> **PROMPT**
The stretch wanted below opens at the line containing "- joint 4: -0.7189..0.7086" and closes at the line containing "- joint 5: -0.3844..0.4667". Please return it exactly, with no other lines.

*** INPUT DATA ***

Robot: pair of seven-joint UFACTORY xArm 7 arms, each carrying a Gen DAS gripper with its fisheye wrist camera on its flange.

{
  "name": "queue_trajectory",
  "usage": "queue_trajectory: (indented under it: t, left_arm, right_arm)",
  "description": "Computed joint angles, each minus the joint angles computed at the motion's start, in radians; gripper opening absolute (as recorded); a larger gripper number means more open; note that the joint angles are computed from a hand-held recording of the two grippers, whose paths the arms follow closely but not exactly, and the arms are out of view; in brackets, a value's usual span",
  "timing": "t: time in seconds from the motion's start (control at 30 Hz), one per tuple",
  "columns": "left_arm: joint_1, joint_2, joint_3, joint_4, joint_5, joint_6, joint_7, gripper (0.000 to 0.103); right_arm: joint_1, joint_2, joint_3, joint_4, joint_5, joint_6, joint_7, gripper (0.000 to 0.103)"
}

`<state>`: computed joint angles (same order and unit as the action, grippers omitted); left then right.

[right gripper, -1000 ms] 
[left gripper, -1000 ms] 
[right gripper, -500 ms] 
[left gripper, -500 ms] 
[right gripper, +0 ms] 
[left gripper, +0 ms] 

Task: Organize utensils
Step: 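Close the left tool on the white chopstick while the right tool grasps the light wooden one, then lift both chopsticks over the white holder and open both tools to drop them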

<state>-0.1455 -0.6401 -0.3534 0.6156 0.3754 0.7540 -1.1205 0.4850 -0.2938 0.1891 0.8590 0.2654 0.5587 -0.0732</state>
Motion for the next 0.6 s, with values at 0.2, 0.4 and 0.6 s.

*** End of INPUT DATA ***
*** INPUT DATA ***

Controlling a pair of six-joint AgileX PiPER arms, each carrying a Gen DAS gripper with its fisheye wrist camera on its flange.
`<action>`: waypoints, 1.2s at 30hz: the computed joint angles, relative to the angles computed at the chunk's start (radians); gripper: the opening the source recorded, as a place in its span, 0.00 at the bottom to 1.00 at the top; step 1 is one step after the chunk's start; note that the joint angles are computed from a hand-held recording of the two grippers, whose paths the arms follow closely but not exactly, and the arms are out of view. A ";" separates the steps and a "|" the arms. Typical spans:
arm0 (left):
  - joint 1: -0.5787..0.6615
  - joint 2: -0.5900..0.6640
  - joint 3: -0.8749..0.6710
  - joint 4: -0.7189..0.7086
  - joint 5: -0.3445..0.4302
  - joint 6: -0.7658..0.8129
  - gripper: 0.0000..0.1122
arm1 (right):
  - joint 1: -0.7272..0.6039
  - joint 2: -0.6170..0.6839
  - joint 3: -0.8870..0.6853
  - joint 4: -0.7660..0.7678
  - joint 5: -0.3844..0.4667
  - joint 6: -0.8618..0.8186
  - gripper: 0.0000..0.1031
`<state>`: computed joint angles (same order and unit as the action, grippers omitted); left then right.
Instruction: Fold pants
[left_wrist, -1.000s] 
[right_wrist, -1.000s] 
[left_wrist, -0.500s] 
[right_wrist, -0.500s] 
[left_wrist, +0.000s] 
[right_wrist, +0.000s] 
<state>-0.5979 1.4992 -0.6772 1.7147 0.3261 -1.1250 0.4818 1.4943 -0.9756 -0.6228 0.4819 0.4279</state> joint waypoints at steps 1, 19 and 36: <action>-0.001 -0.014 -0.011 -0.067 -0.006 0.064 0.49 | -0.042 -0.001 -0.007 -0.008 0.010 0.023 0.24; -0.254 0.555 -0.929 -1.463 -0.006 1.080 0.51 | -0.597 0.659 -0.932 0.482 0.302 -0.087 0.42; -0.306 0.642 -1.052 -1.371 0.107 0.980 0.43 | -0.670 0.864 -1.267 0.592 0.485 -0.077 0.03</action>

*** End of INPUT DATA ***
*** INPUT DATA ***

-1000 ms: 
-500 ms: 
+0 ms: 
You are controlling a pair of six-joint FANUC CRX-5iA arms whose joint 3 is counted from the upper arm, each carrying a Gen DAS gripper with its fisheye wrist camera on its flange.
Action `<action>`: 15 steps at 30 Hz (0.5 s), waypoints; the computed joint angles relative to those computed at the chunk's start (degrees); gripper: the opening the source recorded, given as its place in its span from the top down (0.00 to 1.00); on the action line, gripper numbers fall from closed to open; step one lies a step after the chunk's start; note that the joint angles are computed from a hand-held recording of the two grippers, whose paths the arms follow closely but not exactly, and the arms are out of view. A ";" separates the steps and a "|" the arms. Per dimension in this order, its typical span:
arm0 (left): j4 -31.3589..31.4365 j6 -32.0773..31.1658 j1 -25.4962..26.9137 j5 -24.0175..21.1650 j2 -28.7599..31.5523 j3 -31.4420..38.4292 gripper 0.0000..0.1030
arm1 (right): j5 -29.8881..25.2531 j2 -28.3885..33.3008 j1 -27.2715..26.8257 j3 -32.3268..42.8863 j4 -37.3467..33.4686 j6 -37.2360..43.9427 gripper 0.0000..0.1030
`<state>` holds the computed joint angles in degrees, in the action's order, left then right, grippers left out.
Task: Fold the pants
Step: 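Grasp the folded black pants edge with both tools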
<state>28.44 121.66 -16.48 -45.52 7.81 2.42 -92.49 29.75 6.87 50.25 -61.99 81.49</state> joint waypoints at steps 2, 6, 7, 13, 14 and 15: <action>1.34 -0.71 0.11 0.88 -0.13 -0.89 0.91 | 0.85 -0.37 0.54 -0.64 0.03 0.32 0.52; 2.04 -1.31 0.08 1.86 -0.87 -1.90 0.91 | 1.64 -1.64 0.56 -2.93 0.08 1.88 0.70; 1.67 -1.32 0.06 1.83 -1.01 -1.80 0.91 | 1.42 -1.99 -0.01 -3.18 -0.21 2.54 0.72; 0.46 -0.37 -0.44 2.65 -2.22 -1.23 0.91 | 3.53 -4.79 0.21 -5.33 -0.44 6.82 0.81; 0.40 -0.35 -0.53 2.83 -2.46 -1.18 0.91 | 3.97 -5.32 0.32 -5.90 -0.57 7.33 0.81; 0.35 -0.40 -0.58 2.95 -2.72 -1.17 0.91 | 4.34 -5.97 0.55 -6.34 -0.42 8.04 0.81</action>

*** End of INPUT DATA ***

> **EXERCISE SOLUTION**
  - joint 4: -0.7189..0.7086
  - joint 5: -0.3445..0.4302
  - joint 6: -0.7658..0.8129
  - gripper: 0.0000..0.1122
arm1 (right):
  - joint 1: -0.7272..0.6039
  - joint 2: -0.6170..0.6839
  - joint 3: -0.8870..0.6853
  - joint 4: -0.7660..0.7678
  - joint 5: -0.3844..0.4667

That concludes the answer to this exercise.